I'm supposed to use the quadratic formula.

Okay, I got to the quadratic formula part, but the number under the radical is not a perfect square, how would I solve for x?

Answer 1

a) In your equation: put f(x)=0

b) Take the common denominator - you equation looks like:
[(2x+1)(x+2) - (x-1)(x-3)] / [(x-3)(x+2)]

c) Now use the quadratic formula as you said to resolve the numerator equation, say you find the roots, x=a & x=b

d) The final step is to make your denominator does not stay indeterminate - so "a" or "b" should not be -2 (x=-2) or 3 (x=3)

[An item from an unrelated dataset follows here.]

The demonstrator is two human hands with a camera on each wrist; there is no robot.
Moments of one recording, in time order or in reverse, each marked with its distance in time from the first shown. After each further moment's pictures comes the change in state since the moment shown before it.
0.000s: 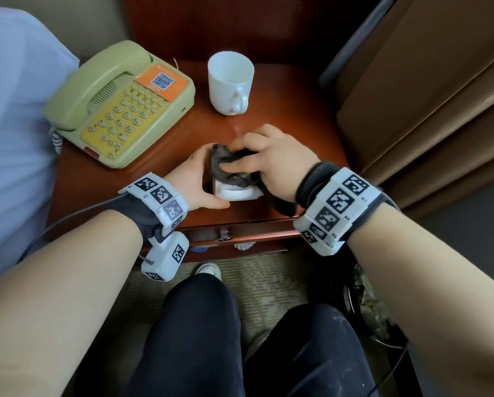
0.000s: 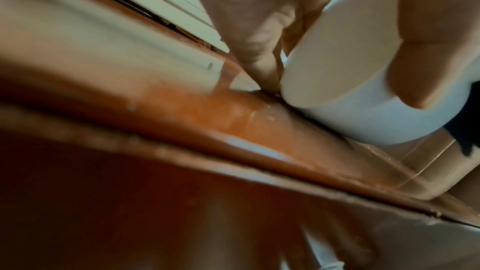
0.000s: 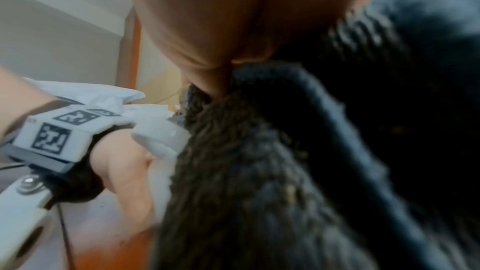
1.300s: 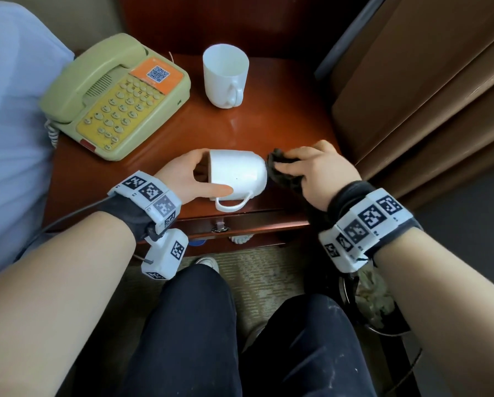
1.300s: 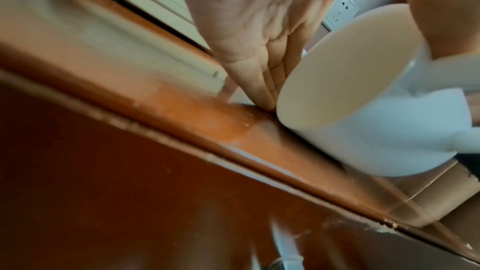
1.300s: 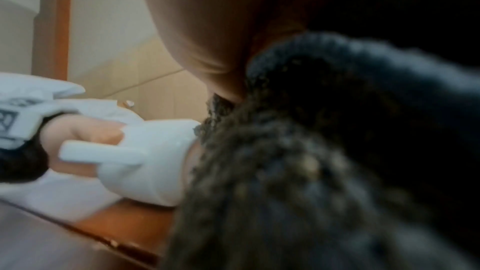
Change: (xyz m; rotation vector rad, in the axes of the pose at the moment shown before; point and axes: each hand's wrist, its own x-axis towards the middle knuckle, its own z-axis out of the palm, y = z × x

So you have your solve for x solution as the value(s) from step C that satisfy the condition (d)
I hope this helps.

Answer 2

You need to get rid of the denominators. Multiply both parts of the equation by (x-3)(x+2). This will make the equation f(x)=(2x+1)(x+2)-(x-1)(x-3). This comes out to be 2x^2+5x+2-x^2+4x-3. This simplifies to x^2+9x-1. From here, use the quadratic formula.

Answer 3

Ok, building on the equation that economicsguy came up with (I came up with the same thing) the quadratic formula will give you:
x = 81 + sqrt(85) or
x = 81 - sqrt(85)

For most math classes those would be the final exact answers.

However if you want an approximate answer (that does not include any radicals), you would enter those answers into a calculator that has a square root key, and it will give you two decimal answers that you can round to one or two significant digits.

Answer 4

(2x+1)/(x-3) - (x-1)/(x+2) = 0

[(x - 3)(x + 2)][(2x+1)/(x-3) - (x-1)/(x+2) ] = 0

(2x + 1)(x + 2) - (x - 1)(x - 3) = 0

2x² + 5x + 2 - (x² - 4x + 3) = 0

2x² + 5x + 2 - x² + 4x - 3 = 0

x² + 9x -1 = 0

x² + 9x + 81/4 - 81/4 -1 = 0

(x + 9/2)² = 85/4

x = -9/2 ± 1/2√85

Therefore:

f(x) = 0 when x = ½(-9 ± √85)

Answer 5

well anything that eaquals in 0 from multiplying one of them i zero and it dosent matter what the other one is. hope it will help.